▸ Exercise
Which lines make up the answer? Those from the line with "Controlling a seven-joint" through the end of the data; reproduce them exactly.

▸ Given information
········
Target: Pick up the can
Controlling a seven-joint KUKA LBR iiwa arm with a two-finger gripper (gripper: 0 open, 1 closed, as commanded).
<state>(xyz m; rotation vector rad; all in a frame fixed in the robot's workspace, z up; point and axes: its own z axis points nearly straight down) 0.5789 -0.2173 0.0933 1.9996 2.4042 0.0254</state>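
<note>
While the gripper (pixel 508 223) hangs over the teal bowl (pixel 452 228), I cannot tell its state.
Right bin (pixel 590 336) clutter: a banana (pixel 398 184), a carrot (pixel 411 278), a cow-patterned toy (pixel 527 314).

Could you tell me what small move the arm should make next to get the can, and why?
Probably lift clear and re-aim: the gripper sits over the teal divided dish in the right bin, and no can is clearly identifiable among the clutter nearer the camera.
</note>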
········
▸ Answer for this exercise
Controlling a seven-joint KUKA LBR iiwa arm with a two-finger gripper (gripper: 0 open, 1 closed, as commanded).
<state>(xyz m; rotation vector rad; all in a frame fixed in the robot's workspace, z up; point and axes: its own z axis points nearly straight down) 0.5789 -0.2173 0.0933 1.9996 2.4042 0.0254</state>
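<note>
While the gripper (pixel 508 223) hangs over the teal bowl (pixel 452 228), I cannot tell its state.
Right bin (pixel 590 336) clutter: a banana (pixel 398 184), a carrot (pixel 411 278), a cow-patterned toy (pixel 527 314).

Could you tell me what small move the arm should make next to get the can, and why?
Probably lift clear and re-aim: the gripper sits over the teal divided dish in the right bin, and no can is clearly identifiable among the clutter nearer the camera.
</note>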

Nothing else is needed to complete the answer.